Principle of territoriality

In the present case, by taxing resident companies on their worldwide profits and non-resident companies solely on the profits from their activities in that state, the parent company's member state was acting in accordance with the principle of territoriality enshrined in international tax law and recognised by Community law. However the fact that it did not tax the profits of the non-resident subsidiaries of a parent company established on its territory did not in itself justify restricting group relief to losses incurred by resident companies. In order to ascertain whether such a restriction was justified, it was necessary to consider what the consequences would be if an advantage such as in this case were to be extended unconditionally. A reduction in tax revenue could not be regarded as an overriding reason in the public interest which might be relied on to justify a measure which was in principle contrary to a fundamental freedom.

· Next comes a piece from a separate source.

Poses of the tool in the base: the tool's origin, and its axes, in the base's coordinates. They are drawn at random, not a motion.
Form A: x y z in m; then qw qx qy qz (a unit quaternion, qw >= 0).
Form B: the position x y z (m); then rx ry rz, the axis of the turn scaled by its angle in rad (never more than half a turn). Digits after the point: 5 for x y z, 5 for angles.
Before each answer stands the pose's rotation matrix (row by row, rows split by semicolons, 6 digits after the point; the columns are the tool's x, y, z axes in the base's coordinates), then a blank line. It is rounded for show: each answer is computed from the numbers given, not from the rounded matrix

Nonetheless the preservation of the allocation of the power to impose taxes between member states might make it necessary to apply to the economic activities of companies established in one of those states only the tax rules of that state in respect of both profits and losses. In effect, to give companies the option to have their losses taken into account in the member state in which they were established or in another member state would significantly jeopardise a balanced allocation of the power to impose taxes between member states, as the taxable basis would be increased in the first state and reduced in the second to the extent of the losses transferred.

Risk of tax avoidance

As regards the danger that losses would be used twice, it had to be accepted that member states should be able to prevent that from occurring. Such a danger did in fact exist if group relief was extended to the losses of nonresident subsidiaries. It was avoided by a rule which precluded relief in respect of those losses. As regards the risk of tax avoidance, it had to be accepted that the possibility of transferring the losses incurred by a nonresident company to a resident company entailed the risk that, within a group of companies, losses would be transferred to companies established in the member states which applied the highest rates of taxation and in which the tax value of the losses was therefore the highest. To exclude group relief for losses incurred by non-resident subsidiaries prevented such practices, which might be inspired by the realisation that the rates of taxation applied in the various member states varied significantly.

Restrictive measures in this case went beyond what was necessary

Restrictive provisions such as in the present case pursued legitimate objectives which were compatible with the Treaty and constituted overriding reasons in the public interest and were apt to ensure the attainment of those objectives. However the court considered that these restrictive measure went beyond what was necessary to attain the essential part of the objectives pursued. Where, in one member state, the resident parent company demonstrated to the tax authorities that the conditions for relief were fulfilled, it was contrary to art. 43 EC and 48 EC to preclude the possibility for the parent company to deduct from its taxable profits in that member state the losses incurred by its non-resident subsidiary. It was important to note that member states were free to adopt or to maintain in force rules having the specific purpose of precluding from a tax benefit wholly artificial arrangements whose purpose was to circumvent or escape national tax law. Furthermore, in so far as it might be possible to identify other, less restrictive measures, such measures in any event required harmonisation rules adopted by the Community legislature.

European Court of Justice (Grand Chamber).

Judgment delivered 13 December 2005.